WORK ITEM: Produce an exact copy of the line containing "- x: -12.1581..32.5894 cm" and of every line after it in the material below, ending with the final line.

RAW DATA:
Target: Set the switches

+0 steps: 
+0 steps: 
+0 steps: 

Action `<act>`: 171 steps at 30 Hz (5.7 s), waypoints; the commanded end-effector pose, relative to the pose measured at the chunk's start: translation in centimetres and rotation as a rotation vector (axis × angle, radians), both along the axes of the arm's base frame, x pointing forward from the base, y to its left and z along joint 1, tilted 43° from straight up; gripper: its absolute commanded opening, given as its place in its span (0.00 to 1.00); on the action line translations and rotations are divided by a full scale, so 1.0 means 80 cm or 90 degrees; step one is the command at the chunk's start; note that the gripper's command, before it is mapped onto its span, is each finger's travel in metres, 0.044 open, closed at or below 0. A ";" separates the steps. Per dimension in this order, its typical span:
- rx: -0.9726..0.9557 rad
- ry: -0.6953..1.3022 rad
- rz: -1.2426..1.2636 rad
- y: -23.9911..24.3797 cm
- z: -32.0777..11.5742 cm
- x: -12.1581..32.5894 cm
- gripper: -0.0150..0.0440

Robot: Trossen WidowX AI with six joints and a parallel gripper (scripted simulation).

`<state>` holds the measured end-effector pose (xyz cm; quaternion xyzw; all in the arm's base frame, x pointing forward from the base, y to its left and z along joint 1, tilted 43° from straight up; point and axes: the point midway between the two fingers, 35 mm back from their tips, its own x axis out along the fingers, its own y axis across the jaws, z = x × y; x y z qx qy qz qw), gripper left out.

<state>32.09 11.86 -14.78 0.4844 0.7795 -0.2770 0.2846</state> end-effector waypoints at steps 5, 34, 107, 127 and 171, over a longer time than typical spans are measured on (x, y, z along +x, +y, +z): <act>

SOLUTION:
- x: -12.1581..32.5894 cm
- gripper: -0.0150..0.0440

Robot: Trossen WidowX AI with six joints and a parallel gripper (scripted simulation).

`<state>` holds the measured end-effector pose (xyz cm; quaternion xyzw; all in the arm's base frame, x pointing forward from the base, y to its left and z along joint 1, tilted 43° from straight up; point and axes: the point midway between the two fingers, 35 mm back from their tips, its own x axis out along the fingers, its own y axis across the jaws, z = x × y; x y z qx qy qz qw), gripper left out.

<state>32.09 11.86 -14.78 0.4844 0.7795 -0.2770 0.2846</state> end-effector waypoints at steps 5, 34, 107, 127 and 171, over a longer time than typical spans are measured on (x, y, z along +x, +y, +z): <act>

Output is complete for this exercise.